ColumnRef uses a fields array that can contain String nodes for names and A_Star for *:
// SELECT id
{ ColumnRef: { fields: [{ String: { sval: "id" } }] } }
// SELECT users.id
{ ColumnRef: { fields: [{ String: { sval: "users" } }, { String: { sval: "id" } }] } }
// SELECT *
{ ColumnRef: { fields: [{ A_Star: {} }] } }
// SELECT users.*
{ ColumnRef: { fields: [{ String: { sval: "users" } }, { A_Star: {} }] } }Here's what SELECT u.id, count(*) FROM users u WHERE u.active = true GROUP BY u.id looks like (some fields like location and scalar defaults omitted for clarity):
{
version: 170004,
stmts: [{
stmt: {
SelectStmt: { // Statement type
targetList: [
{
ResTarget: { // First SELECT item
val: {
ColumnRef: { // u.id
fields: [
{ String: { sval: "u" } },
{ String: { sval: "id" } }
]
}
}
}
},
{
ResTarget: { // Second SELECT item
val: {
FuncCall: { // count(*)
funcname: [{ String: { sval: "count" } }],
agg_star: true,
funcformat: "COERCE_EXPLICIT_CALL"
}
}
}
}
],
fromClause: [
{
RangeVar: { // FROM users u
relname: "users",
inh: true,
relpersistence: "p",
alias: { aliasname: "u" }
}
}
],
whereClause: {
A_Expr: { // WHERE u.active = true
kind: "AEXPR_OP",
name: [{ String: { sval: "=" } }],
lexpr: {
ColumnRef: {
fields: [
{ String: { sval: "u" } },
{ String: { sval: "active" } }
]
}
},
rexpr: {
A_Const: { boolval: { boolval: true } }
}
}
},
groupClause: [
{
ColumnRef: { // GROUP BY u.id
fields: [
{ String: { sval: "u" } },
{ String: { sval: "id" } }
]
}
}
],
limitOption: "LIMIT_OPTION_DEFAULT",
op: "SETOP_NONE"
}
}
}]
}pg-parser ships generated TypeScript types for every node in the AST. These are produced using pg-proto-parser, which reads libpg_query's protobuf schema and generates type-safe interfaces for each AST node. The types are version-specific - each supported Postgres version (15, 16, 17) has its own set of type definitions, since node fields can change between Postgres releases.
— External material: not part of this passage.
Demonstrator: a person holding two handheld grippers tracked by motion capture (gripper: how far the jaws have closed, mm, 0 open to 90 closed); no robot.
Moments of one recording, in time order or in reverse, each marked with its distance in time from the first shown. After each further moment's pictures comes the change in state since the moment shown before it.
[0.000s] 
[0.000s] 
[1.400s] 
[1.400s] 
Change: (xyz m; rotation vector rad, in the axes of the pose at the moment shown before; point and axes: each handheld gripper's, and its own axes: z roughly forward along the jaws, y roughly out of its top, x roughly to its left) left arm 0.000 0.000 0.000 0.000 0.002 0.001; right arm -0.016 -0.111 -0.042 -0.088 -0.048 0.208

When you construct a PgParser with a known version, all return types are automatically narrowed:
const parser = new PgParser({ version: 17 });
const tree = await unwrapParseResult(parser.parse(sql));
// tree is ParseResult<17>The Node type is a union of all possible wrapped node types:
type Node =
| { SelectStmt: SelectStmt }
| { InsertStmt: InsertStmt }
| { A_Expr: A_Expr }
| { ColumnRef: ColumnRef }
// ... ~260 more variantsAll node fields are optional in the types (reflecting protobuf 3 semantics where any field can be absent). Use optional chaining or the assertDefined() utility when traversing.
For the full list of node types and their fields, see the generated type definitions or refer to the protobuf schema.